Right's Rights: When those on the right start berating the government for limiting their legal right to be sociopathically greedy, they lose sight of the underlying premise - at least in the US - behind the formation of a government. It is 'of the people, by the people and for the people' and any rights that a firm or class of investor has flows from and can be limited by the government. The government, at the moment, permits capitalism. Permits.

Porn O'Graph: 25 years of instant gratification.

2 comments:

Unknown said...

"Right's Rights: The government, at the moment, permits capitalism. Permits."

De facto perhaps, but not de jure, or at least it shouldn't be.

The only thing the GOP is good for is reminding the country of the importance of the mindset that 'government only exists at the margins, to the smallest extent possible given the situation'

(The rest is admittedly naively theoretical, even assuming an effective democracy: the real world does not operate like this - which you note every day.)

To say that the Government 'permits' capitalism is to say that government 'permits' human and political rights. I don't agree with either.

A basic difference among various political philosophies is whether you think that rights (political, human, property) flow top down or bottom up.

That is: (a) do rights exist because the government grants them (carving out frameworks within its omnipresence), or (b) do rights exist in the absence of any government, and the government is tasked only with enforcing those frameworks?

Mere semantics, and chicken-egg problems. But it helps me rebut your point: I believe that because capitalism is 'less' than socialism which is 'less' than pure communism, that capitalism is a more default state of affairs among naked apes - laissez-faire and all. Thus government doesn't 'allow' capitalism per se, but rather that capitalism IS, and government only has been given the power (so far) to regulate that pre-existing social/economic framework.

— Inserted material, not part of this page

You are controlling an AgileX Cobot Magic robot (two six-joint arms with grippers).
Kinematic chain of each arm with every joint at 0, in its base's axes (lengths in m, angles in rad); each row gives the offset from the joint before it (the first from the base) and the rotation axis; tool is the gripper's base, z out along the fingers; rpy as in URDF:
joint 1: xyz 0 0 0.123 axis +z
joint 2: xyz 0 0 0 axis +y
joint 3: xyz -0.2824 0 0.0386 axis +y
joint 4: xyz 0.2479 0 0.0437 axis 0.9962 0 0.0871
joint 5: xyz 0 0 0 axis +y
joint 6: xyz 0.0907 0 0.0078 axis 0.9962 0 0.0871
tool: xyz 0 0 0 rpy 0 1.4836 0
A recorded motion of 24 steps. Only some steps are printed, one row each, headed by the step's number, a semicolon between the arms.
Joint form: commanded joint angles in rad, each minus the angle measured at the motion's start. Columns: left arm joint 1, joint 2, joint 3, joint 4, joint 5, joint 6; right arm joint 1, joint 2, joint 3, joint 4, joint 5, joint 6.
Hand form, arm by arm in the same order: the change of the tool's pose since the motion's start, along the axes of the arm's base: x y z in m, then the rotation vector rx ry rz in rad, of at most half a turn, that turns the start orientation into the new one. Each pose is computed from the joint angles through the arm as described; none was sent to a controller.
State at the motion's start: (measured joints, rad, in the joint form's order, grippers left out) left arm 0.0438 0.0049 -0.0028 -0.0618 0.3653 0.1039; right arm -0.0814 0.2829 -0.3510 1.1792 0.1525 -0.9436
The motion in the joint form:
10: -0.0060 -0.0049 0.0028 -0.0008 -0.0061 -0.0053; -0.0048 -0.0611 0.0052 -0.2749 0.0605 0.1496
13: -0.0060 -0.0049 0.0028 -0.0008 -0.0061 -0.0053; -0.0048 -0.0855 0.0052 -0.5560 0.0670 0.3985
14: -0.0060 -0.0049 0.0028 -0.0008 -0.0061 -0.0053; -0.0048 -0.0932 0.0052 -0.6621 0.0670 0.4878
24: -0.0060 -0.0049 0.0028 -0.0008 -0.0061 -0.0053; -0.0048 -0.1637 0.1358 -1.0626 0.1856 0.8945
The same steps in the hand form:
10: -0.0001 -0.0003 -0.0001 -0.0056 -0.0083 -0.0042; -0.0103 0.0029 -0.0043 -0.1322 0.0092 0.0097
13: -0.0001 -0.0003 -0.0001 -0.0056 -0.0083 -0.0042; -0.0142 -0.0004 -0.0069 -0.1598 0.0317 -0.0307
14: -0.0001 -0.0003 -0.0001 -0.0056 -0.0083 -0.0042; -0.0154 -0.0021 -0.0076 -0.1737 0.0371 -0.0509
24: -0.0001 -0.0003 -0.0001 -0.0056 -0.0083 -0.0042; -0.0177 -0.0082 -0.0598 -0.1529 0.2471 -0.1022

Sure, you need government to grant basic property rights to ensure anything more than anarchy, but it just goes to show that from a natural state of anarchy and maximum entropy, government only exists to the level required to enforce the economic system that people have agreed on, and no more. The government has no power to decide; it is itself a product of the decision. If government's role increases and regulates to point that the U.S. turns into a pure socialist economy, then it's because the PEOPLE have decided to become socialist, and asked that the government enforce that new structure. Not that GOVERNMENT turned the economy socialist against the will of the people.

Well, someone's always going to feel aggrieved, I guess.

Charles Kingsley Michaelson, III said...

Steve - I mostly agree with you, but the source of rights is far too long a debate to have in blog comments. The most important thing to keep in mind is that the People generally get the government they deserve (and even sometimes think they want).

Besides, sometimes you just have to poke at the balloon.